Diffusion weighted imaging (DWI)
Scans were obtained using a standard in-house stroke DWI sequence (23 slices, matrix 128 × 128 pixel2, voxel size 1.8 × 1.8 × 6 mm3, TR = 3.1 s, TE = 79 ms, flip angle = 90°).
Functional MRI
In cases where the sequence specifications differ between paradigms, values for language task 1 and 2 are given in parentheses. A total of 1 × 260 (6 × 115) scans per examination with 36 (32) axial slices covering the whole brain was acquired in interleaved (descending) order using a gradient echo echo-planar (EPI) T2*-sensitive sequence [resolution = 3 × 3 × 3 mm3, TR = 2.19 (1.83) s, TE = 30 (25) ms, flip angle = 75° (70°), matrix = 64 × 64 pixel2]. During reconstruction, scans were corrected for motion and distortion artifacts based on a reference measurement.
MP-RAGE
A high-resolution T1 anatomical scan was obtained (160 slices, voxel size = 1 × 1 × 1 mm3, TR = 2.2 s, TE = 2.6 ms, FOV = 160 × 240 × 240 mm3) for spatial processing of the fMRI data.
fMRI Data analysis
fMRI data were analyzed with SPM5 (http://www.fil.ion.ucl.ac.uk/spm).
Preprocessing
Data were pre-processed using standard routines implemented in SPM5. In both experiments, slices were first corrected for different signals acquisition times by shifting the signal measured in each slice relative to the acquisition of the middle slice. Volumes were then spatially normalized to the Montreal Neurological Institute (MNI) reference brain using non-linear normalization parameters that were estimated during segmentation of the coregistered T1 anatomical scan [36]. All normalized images were then smoothed using an isotropic 9-mm Gaussian kernel to account for inter-subject differences. Data were motion corrected during acquisition using the method introduced by Zaitsev et al. [37]

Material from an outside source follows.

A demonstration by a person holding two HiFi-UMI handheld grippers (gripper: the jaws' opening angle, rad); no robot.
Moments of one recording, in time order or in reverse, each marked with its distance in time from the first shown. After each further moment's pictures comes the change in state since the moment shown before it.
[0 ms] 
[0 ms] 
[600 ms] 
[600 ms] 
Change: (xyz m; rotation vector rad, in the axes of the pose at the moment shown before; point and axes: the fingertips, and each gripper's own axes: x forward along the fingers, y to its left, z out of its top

Finite impulse response (FIR) analysis
The time course of the hemodynamic BOLD response in both hemispheres was estimated using FIR analyses as implemented in SPM5. Onsets of auditory stimuli were convolved with a set of ten successive basis functions, which resulted in ten temporally aligned regressors for each condition. Each single basis function estimated the size of the BOLD signal for a specific time window of length TR/2. Altogether, the condition-specific sets of the ten basis functions covered a total post stimulus time of 10.95 s and 9.2 s for paradigms 1 and 2, respectively (see Figure 2 and 3). F-contrasts were computed across all ten basis functions. In the peak voxels within both hemispheres, parameter estimates were extracted for each basis function. In single subject analyses on study patients, parameter estimates represent the averaged effect size across stimuli, while in random effects group analyses on controls, parameter estimates represent the averaged contrast estimate across subjects. Since parameter estimates resembled normalized values, comparisons across subjects were valid. For comparison across paradigms, contrast estimates were divided by the number of sessions (i.e. in case of paradigm 2 by factor 6). The time bin with the highest contrast estimate was used as an approximation of the TTP, and the contrast estimate itself reflects the amplitude of the HRF.
Statistical analysis
Statistical analysis was carried out using SPSS 17.0 software. Nonparametric tests (e.g., Wilcoxon signed-rank test for paired data, Spearman test) were used to compare a patient's data from the two hemispheres, to evaluate their variations over time, and to assess possible correlations. Since the sample size was small, we grouped data from both hemispheres in order to assess the correlation between TTP and Mx index. This was done using Generalized Estimating Equations (GEE) models, which allowed us to account for repeated measurements within subjects (in this case, the measurements from two hemispheres). We reported nominal p values and considered p values of p < 0.05 to be statistically significant. We did not adjust p values for multiple comparison adjustments since they would have significantly reduced the ability to detect interesting correlations within this small sample.